Viajeros con cama

domingo, 27 de febrero de 2011

Sobre acordeones. Relato real -que no realista-

Pensé (y convencida) que la ciudad me iba dejando notas cifradas al paso. Que intentaba guiarme, que tenía un lugar cojonudo destinado a mí al que conducirme con magias; ¿qué otra cosa podía ser aquel señalizarme caminos, iluminarme callejuelas ocultas, colocarme borrachos gesticulantes al paso para que captara sus extraños mensajes antes de que desaparecieran para siempre?
Abandoné el breve tramo del alcohol. Eran las doce; una callejuela vacía, conectada a la avenida principal; y me escurrí por ella, rebelde. Me topé de pronto con un reducto sin voces y de luz tenue, hueco de gente. En medio, sólo un músico solitario y el sonido de su acordeón.
Yo perseguía las luces lejanísimas de un sex shop. Tenía un deseo de ponerme una meta tan lejana como largo era el paseo que se me antojaba (y existía el peligro de que tuviera que caminar para siempre). En la oscuridad de las pisadas, el acordeón –descubrí- era un tinte de melancolía parisina. Era algo más: era alegría resignada y dulce, encerrada en un caparazón sufriente. Realidad imposible. Una felicidad triste. Como lágrimas que sonríen asfalto abajo. Algo así, quién podía explicarlo.
Caminaba sola y lenta, con una especie de esperanza nueva surgida en lo hondo. Algo así como si pudiera amarlo todo desde la más absoluta y aceptada soledad. La música forjaba el pacto; los muros de piedra acogían la travesía de una quietud tan inmensa que suavizaba de pronto los pensamientos feos o, al menos, los volvía perfectamente soportables. Caminé en ceguera, tan llena de mundo como si hubiera pisado todos los infiernos, como si conociera con creces las torturas que un hombre es capaz de infringir a otro (y las ternuras que un hombre puede infringirle a otro, también).
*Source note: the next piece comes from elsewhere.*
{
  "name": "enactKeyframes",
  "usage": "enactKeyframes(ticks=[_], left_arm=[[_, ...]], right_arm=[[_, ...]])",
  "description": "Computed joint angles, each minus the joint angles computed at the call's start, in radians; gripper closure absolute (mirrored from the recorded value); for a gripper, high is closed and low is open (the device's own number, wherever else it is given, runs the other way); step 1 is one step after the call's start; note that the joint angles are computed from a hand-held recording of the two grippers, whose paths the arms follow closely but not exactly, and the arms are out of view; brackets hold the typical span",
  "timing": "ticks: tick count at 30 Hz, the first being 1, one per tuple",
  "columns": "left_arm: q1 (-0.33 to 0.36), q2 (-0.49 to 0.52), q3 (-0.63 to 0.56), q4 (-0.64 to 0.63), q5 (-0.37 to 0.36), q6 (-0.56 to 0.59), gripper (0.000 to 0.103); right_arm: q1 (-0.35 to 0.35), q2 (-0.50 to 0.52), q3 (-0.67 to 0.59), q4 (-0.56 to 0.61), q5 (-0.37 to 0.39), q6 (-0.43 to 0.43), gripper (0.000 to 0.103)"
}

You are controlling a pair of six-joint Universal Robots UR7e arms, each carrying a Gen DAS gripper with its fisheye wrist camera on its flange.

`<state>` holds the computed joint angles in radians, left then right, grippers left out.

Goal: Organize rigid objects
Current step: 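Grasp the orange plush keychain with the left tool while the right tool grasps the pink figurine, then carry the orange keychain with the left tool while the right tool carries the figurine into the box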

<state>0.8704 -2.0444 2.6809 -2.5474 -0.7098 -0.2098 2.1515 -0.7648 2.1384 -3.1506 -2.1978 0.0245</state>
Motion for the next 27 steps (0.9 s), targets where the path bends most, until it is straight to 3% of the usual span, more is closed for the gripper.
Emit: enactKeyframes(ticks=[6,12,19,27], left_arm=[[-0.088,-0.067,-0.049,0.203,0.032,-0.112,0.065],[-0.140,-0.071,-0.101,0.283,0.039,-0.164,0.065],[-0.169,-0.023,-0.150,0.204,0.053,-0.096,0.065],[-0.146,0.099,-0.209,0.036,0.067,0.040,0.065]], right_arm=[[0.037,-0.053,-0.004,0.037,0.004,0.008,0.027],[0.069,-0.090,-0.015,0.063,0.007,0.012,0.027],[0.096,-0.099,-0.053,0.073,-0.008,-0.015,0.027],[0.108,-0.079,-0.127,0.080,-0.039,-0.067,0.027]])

Me sentí épica; sentí que, a pesar de todo el dolor del mundo, todos los elementos estaban en orden en ese instante; pensé que podría amar a aquel viejo músico callejero del mismo modo que amó el más loco de los rimadores, con la misma intensidad, con la misma lealtad y la misma furia; y por qué no.
Rebusqué en mis bolsillos y le arrojé dentro del sombrero la moneda más grande que encontré.
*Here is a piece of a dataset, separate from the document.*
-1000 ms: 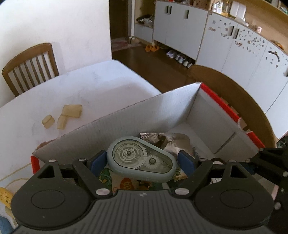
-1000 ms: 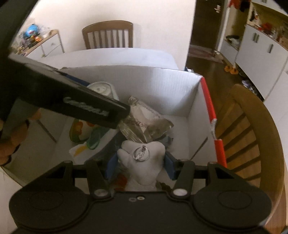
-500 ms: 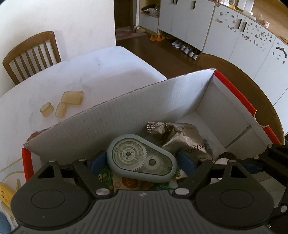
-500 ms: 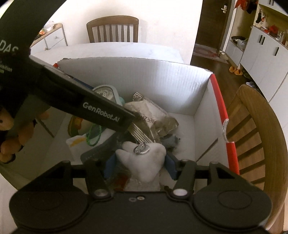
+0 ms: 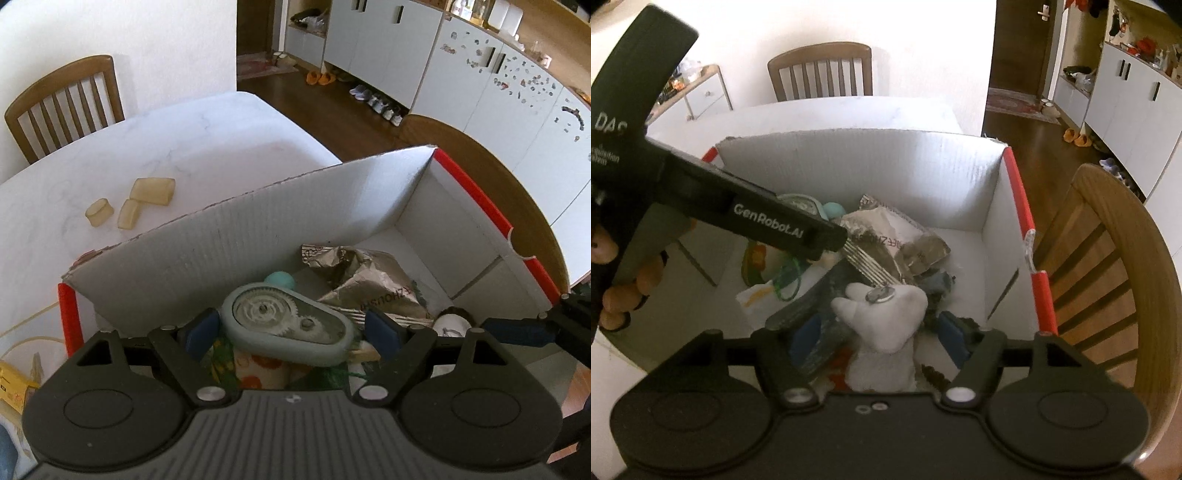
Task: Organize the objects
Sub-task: 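Carry the tape dispenser and plush tooth into the shoebox and open both grippers, then move both tools back from the shoebox to the yellow box and sponge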
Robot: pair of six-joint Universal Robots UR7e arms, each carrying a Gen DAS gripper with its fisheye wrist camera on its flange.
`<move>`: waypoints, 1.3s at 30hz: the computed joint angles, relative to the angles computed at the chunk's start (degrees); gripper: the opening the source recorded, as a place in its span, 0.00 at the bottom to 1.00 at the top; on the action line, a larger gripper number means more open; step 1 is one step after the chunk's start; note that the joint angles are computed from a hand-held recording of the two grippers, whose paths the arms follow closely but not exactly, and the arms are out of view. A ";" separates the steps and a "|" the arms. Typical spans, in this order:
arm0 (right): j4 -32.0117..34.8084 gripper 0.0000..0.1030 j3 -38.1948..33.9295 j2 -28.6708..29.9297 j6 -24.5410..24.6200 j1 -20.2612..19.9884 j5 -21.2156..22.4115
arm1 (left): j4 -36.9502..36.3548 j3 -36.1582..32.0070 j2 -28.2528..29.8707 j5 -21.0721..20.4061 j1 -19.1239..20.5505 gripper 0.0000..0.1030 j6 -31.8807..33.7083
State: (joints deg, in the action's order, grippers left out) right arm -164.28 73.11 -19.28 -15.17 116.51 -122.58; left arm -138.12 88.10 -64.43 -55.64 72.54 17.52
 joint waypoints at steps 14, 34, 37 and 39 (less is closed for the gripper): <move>-3.13 0.79 4.85 -4.29 3.97 1.72 2.00 | -2.70 3.71 -6.06 -3.91 -0.42 0.84 1.78; -7.79 0.85 5.65 -4.16 11.44 6.65 -0.12 | -4.75 10.10 -19.33 -12.00 0.39 0.84 8.27; -8.33 0.87 4.82 -3.40 12.01 7.71 -0.02 | -4.45 10.11 -20.91 -12.56 1.25 0.84 8.90; -8.73 0.89 3.87 -2.51 11.93 8.45 0.05 | -4.12 9.93 -21.94 -13.05 2.07 0.84 9.38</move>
State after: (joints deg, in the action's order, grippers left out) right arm -173.01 76.98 -21.79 -3.24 124.96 -122.52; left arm -142.24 98.03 -86.37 -68.69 74.61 26.90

Esperé un gracias que equilibrara el bien y el mal, la justicia y la injusticia en mi nuevo universo. En lugar de eso el sucio viejo, sin detener su compás, apartó de mí su mirada de interrogación para dirigirla sin disimulo al sombrero casi vacío y ver qué le había echado. Entendí: la noche no había sido productiva para él.
Con mi dignidad -tan cinematográfica- aniquilada por ese sencillo gesto, continué callejuela abajo, enfurruñada en aquella semioscuridad que volvía a llenarse del acordeón. Yo ya no deseaba encontrar, pero sí buscaba. Iba buscando en las luces aún lejanas del sex shop. En los carteles de restaurantes ya cerrados, en el asfalto que duplicaba los pasos, en las sombras fugaces con aspecto humano –todas con pinta de necesitar para seguir viviendo un beso espontáneo y apasionado en la oscuridad-. Iba buscando en la soledad inmensa de aquella callejuela que nunca tenía fin, de acordeón que me iba a perseguir por siempre así caminara y caminara. Los gatos trasnochadores se me cruzaban, como conscientes de su mal fario y deseando maldecirme.